LG Chem has four plants around the world, one each in the U.S., South Korea, China and Poland, and it currently is in the process of expanding its U.S. operation in Holland, MI, that produces cells for the Chevrolet Volt and Bolt and cells and packs for the Chrysler Pacifica hybrid.
“We’re at capacity at our Holland facility,” Gray says. “We’re actually breaking ground to add more capacity there. We’ve got a couple more projects to do battery cells and packs – all U.S.-market opportunities.”
Despite more and more lithium-ion battery plants in the works worldwide, the LG Chem executive is not concerned supply will outstrip demand.
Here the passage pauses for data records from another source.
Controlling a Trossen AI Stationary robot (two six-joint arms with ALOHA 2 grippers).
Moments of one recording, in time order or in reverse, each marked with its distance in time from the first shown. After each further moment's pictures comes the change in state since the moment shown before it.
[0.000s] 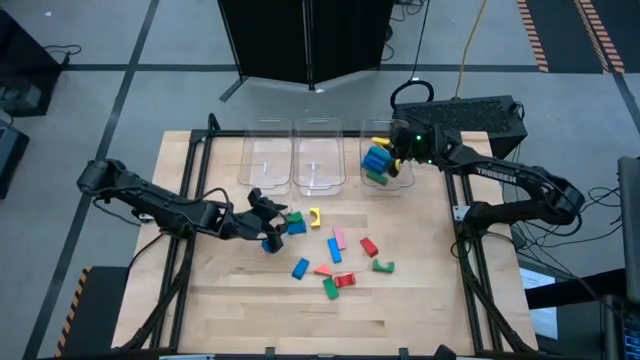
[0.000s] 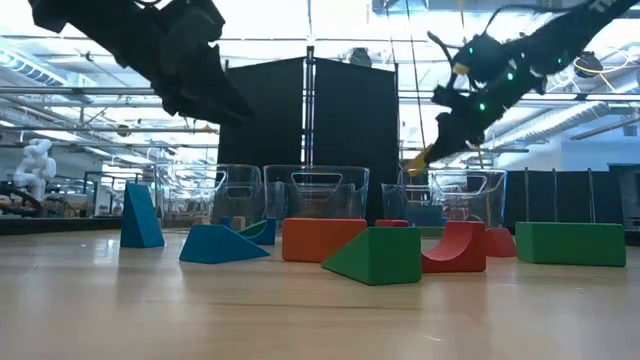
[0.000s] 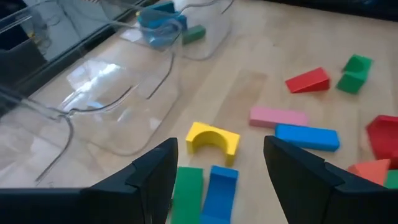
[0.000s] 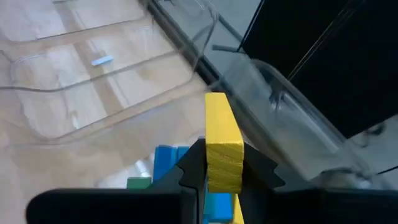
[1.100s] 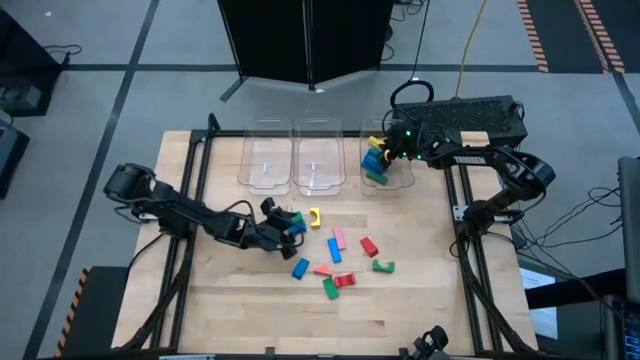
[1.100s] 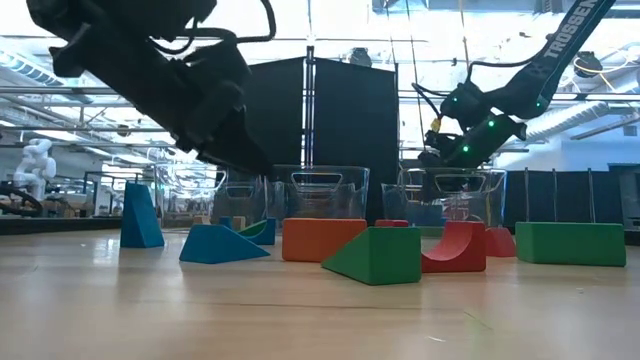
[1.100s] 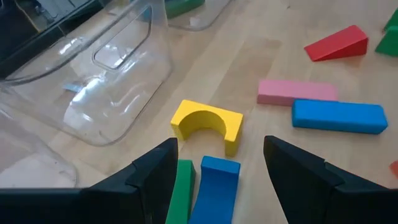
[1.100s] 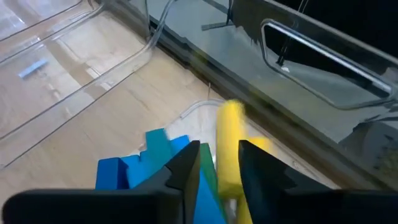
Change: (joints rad) left arm 0.001 0.298 0.001 0.213 -0.040 0.009; right arm -0.127 0.308 -0.034 0.286 -0.061 0.204
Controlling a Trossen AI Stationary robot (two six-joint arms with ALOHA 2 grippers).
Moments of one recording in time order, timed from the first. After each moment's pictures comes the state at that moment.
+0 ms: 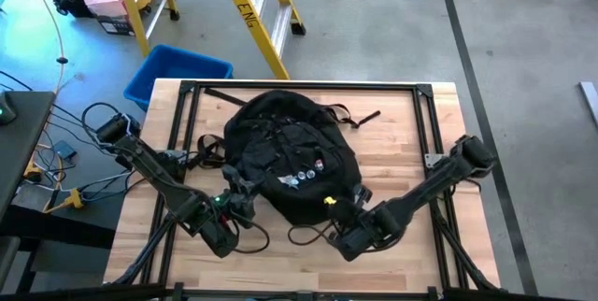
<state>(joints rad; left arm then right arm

That was the case early on as manufacturers took advantage of government incentives to build Li-ion battery production capacity well beyond initial EV and hybrid sales.
“I think people are smarter today with their investment than they were a decade ago,” she says. “We’re working closely with OEMs to make sure we don’t put in more than they will use. You can never guarantee the volume…but we’re being very cautious about installing more capacity.”